WORK TO COMPLETE: Report every line of the data that includes "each".

MATERIAL PROVIDED:
===
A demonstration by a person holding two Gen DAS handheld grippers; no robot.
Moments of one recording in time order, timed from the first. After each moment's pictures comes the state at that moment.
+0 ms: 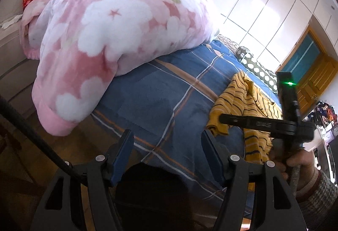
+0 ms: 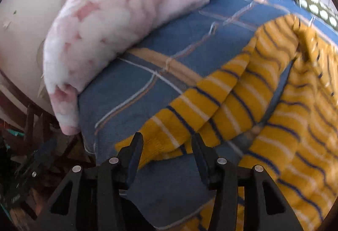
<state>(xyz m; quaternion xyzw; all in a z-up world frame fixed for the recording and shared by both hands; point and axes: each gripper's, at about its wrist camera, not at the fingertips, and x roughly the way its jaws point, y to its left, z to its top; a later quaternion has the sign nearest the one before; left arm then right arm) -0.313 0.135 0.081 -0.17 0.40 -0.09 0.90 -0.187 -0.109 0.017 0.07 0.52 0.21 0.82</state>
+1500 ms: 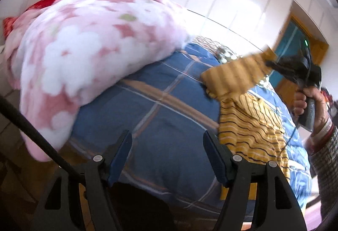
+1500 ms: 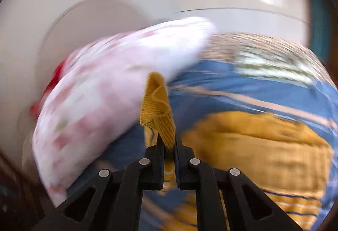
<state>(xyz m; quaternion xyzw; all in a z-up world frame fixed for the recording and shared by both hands) -0.303 0.070 0.121 -0.12 0.36 -0.14 0.91 -0.155 -0.323 0.169 0.16 0.33 -0.01 0.93</state>
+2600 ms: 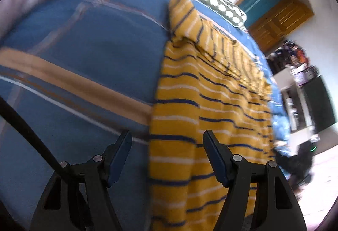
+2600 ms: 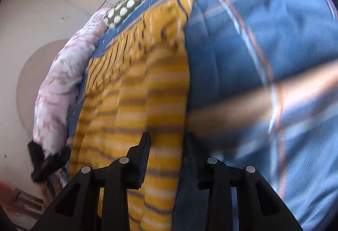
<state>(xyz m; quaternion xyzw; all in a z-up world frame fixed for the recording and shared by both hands) -0.168 -0.106 0.027 -0.12 0.55 -0.31 0.76 -0.409 -0.501 -0.028 0.42 0.40 -0.03 0.82</state>
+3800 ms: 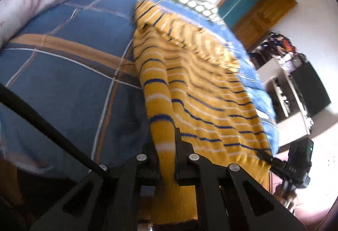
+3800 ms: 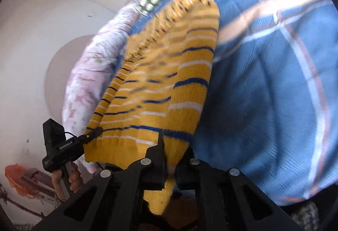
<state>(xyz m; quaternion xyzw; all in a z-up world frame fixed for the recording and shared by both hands) -0.312 -0.093 0.080 -0.09 0.50 -0.34 0.79 -0.508 -0.424 0.003 0.42 0.35 0.05 0.84</state>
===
SOLUTION TO THIS TASK:
Moments of one recording in time order, timed from the first. After each moment's pictures comes the state at that moment.
<state>(xyz m; quaternion xyzw; all in a z-up world frame fixed for the recording and shared by both hands; point and axes: each gripper's, at about its wrist camera, not at the fingertips, and x roughly the way its jaws point, y to its left, z to its top; a later quaternion has the sign nearest the one before; left arm then right arm) -0.313 0.135 0.081 -0.17 0.40 -0.09 0.90 -0.187 -0.109 0.017 0.07 0.52 0.21 0.82</state>

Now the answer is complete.